+++ Raw data +++

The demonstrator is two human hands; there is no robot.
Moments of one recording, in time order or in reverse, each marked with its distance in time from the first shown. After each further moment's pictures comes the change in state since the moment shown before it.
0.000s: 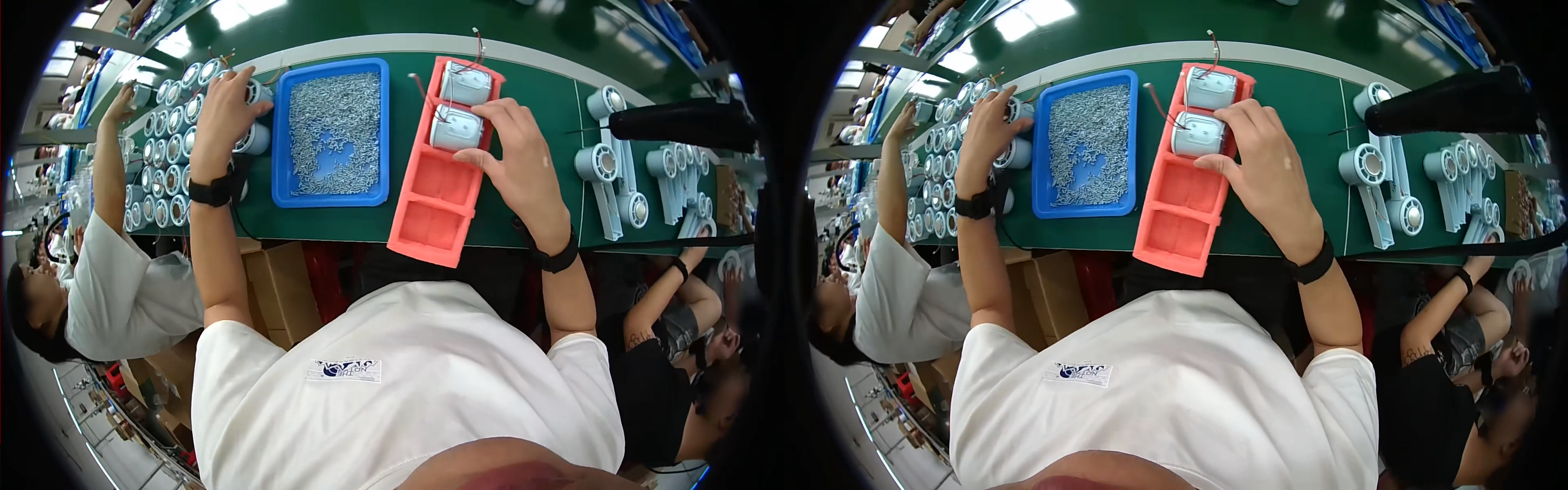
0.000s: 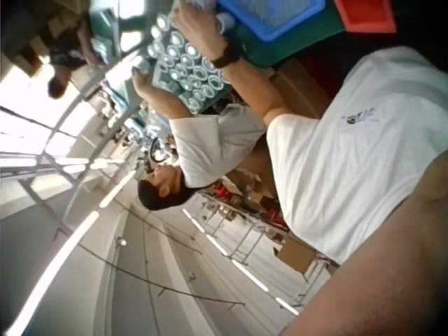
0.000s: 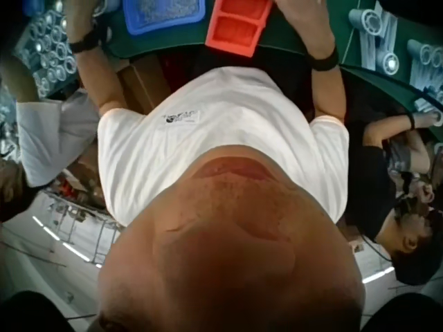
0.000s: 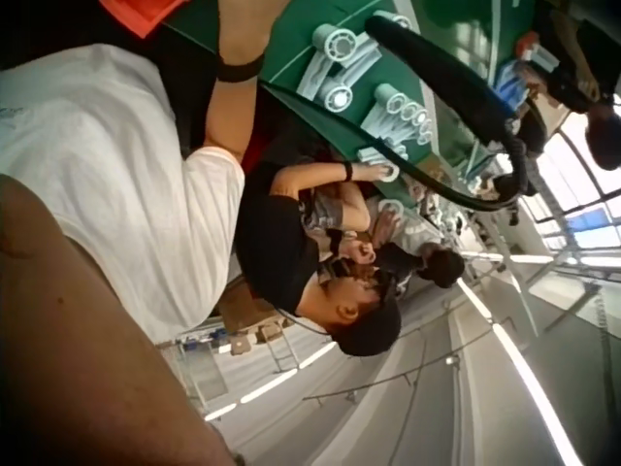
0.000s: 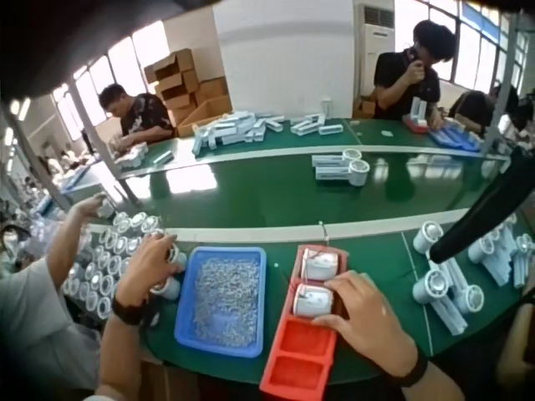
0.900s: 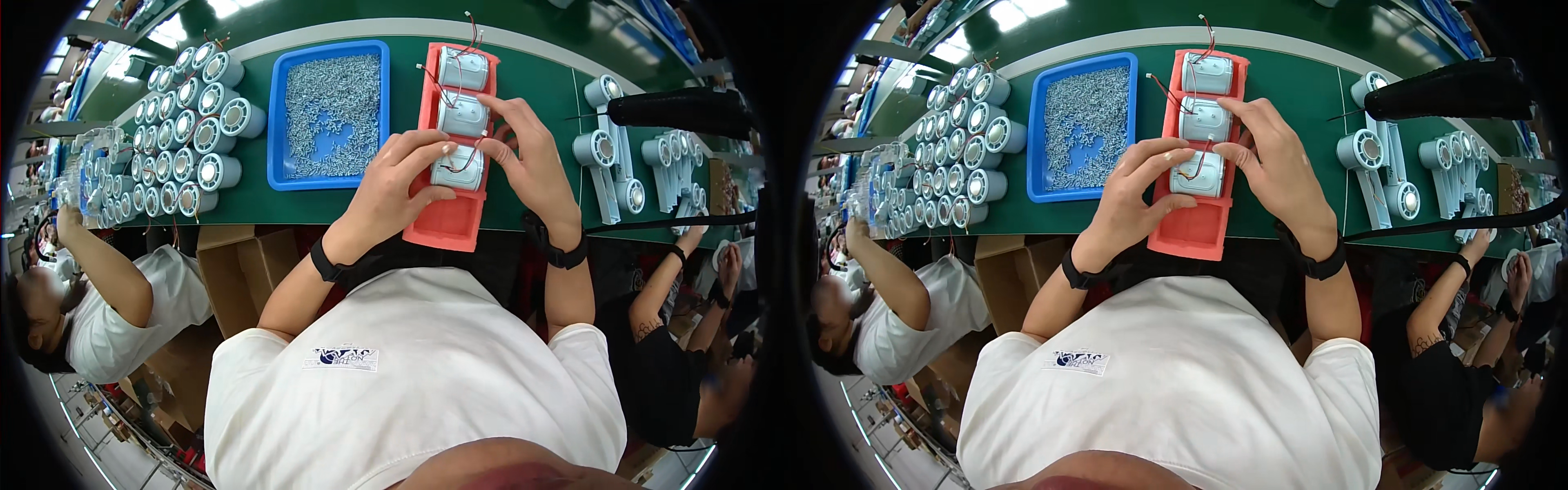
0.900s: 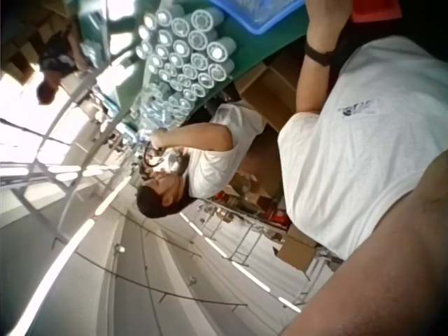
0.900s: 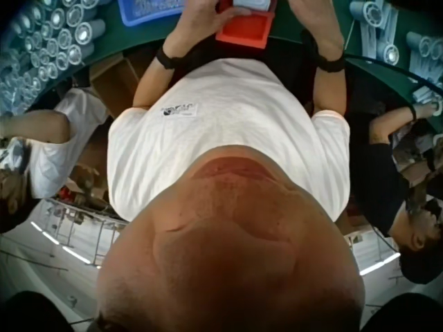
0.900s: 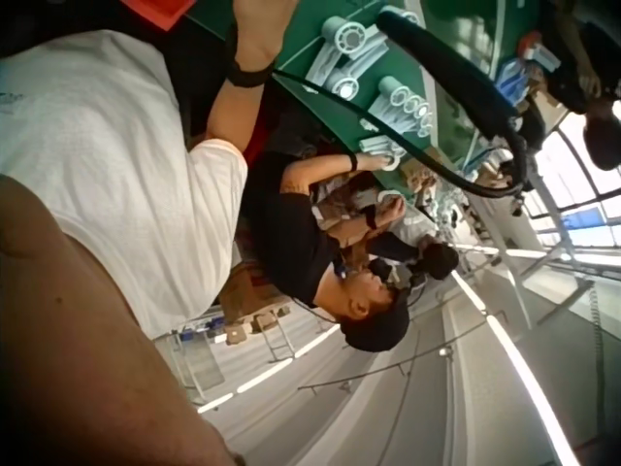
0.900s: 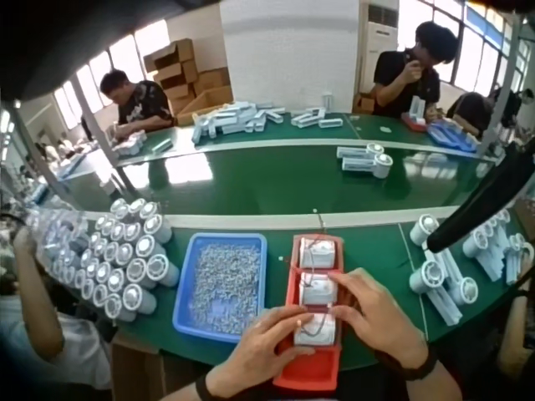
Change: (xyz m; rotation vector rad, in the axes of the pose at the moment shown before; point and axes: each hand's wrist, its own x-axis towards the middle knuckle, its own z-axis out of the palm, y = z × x) left_hand -0.096 0.220 0.025 -1.037 0.078 0.333; right_hand -0.021 0.001 -0.015 0.260 -0.104 0.085
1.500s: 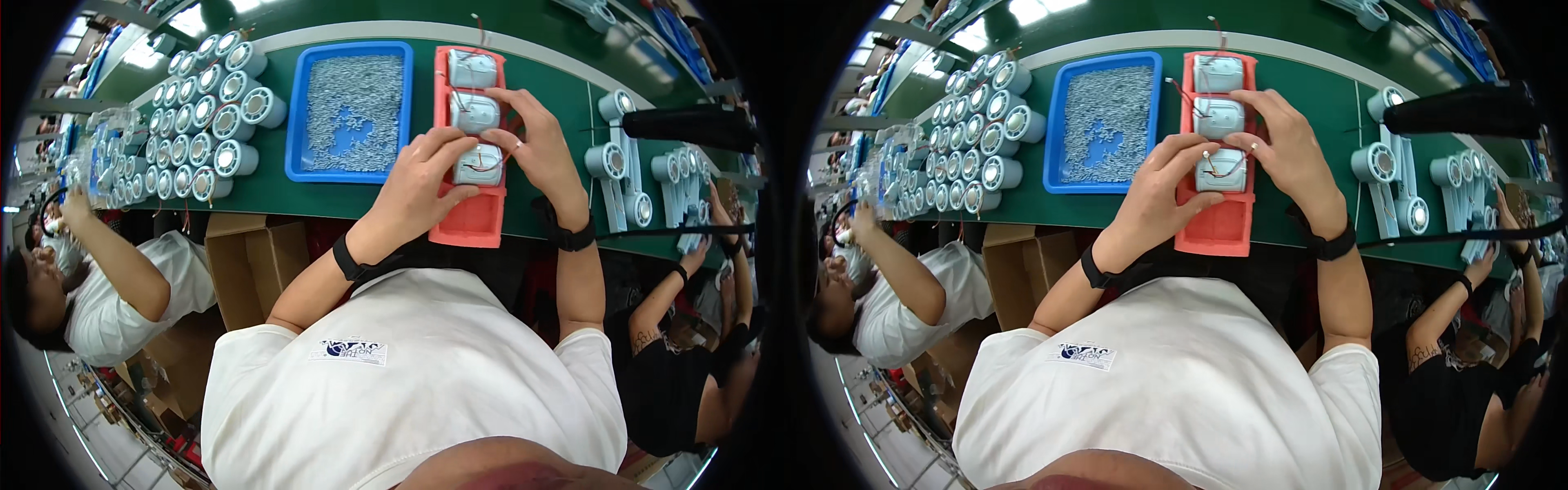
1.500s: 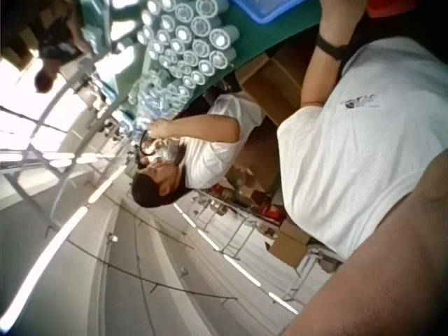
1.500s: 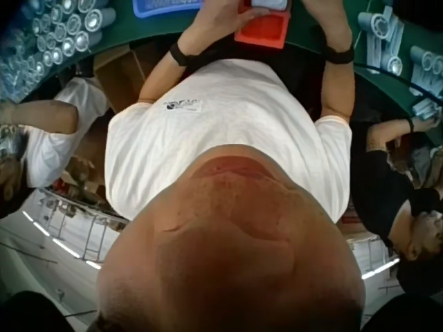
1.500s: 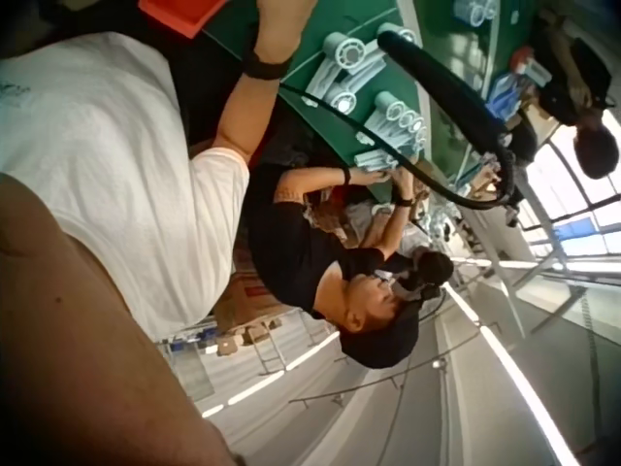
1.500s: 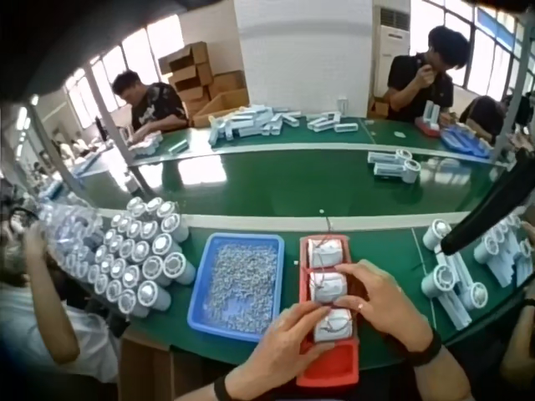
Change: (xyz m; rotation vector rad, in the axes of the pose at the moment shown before) left_hand -0.001 0.013 0.004 0.007 0.054 -0.059; right_hand 0.033 0.010 0.009 -0.096 -0.041 -0.154
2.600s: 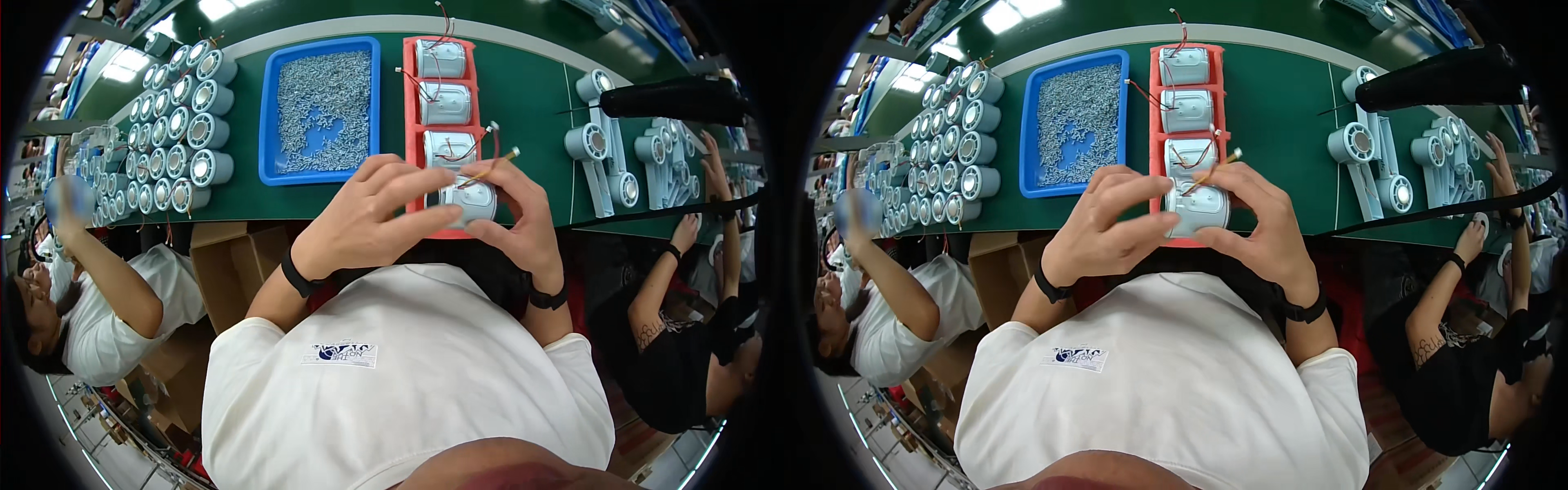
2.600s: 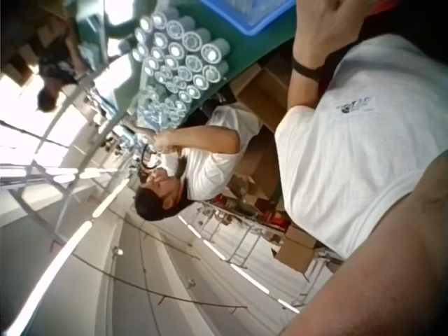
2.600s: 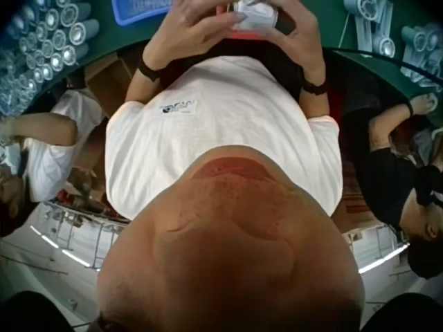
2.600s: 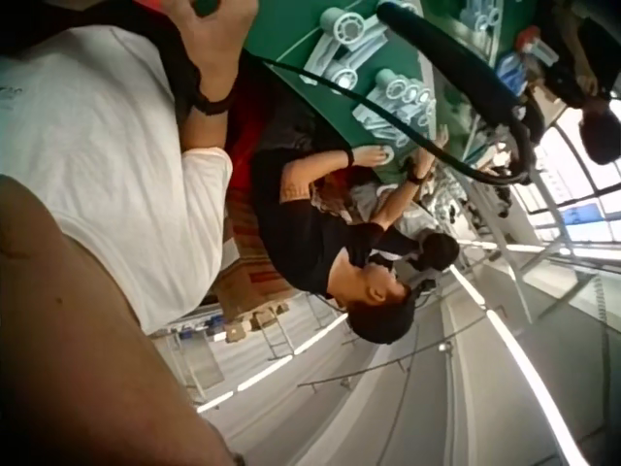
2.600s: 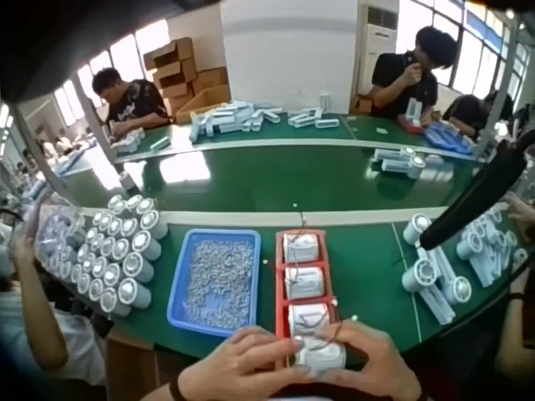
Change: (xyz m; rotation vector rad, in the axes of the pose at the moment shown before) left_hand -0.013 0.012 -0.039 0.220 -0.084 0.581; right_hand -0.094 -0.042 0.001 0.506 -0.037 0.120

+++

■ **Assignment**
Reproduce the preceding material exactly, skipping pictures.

■ **Written response**
The demonstrator is two human hands; there is no robot.
Moments of one recording, in time order or in reverse, each marked with its distance in time from the first shown. After each further moment's pictures comes the change in state since the moment shown before it.
0.000s: 
0.000s: 
0.000s: 
0.000s: 
0.000s: 
0.900s: 
0.900s: 
0.900s: 
0.900s: 
0.900s: 
Change: (xyz m; rotation vector rad, in the axes of the pose at the moment shown before; point and axes: each hand's wrist, its own x-axis towards the middle knuckle, its own z-axis out of the palm, y = z × x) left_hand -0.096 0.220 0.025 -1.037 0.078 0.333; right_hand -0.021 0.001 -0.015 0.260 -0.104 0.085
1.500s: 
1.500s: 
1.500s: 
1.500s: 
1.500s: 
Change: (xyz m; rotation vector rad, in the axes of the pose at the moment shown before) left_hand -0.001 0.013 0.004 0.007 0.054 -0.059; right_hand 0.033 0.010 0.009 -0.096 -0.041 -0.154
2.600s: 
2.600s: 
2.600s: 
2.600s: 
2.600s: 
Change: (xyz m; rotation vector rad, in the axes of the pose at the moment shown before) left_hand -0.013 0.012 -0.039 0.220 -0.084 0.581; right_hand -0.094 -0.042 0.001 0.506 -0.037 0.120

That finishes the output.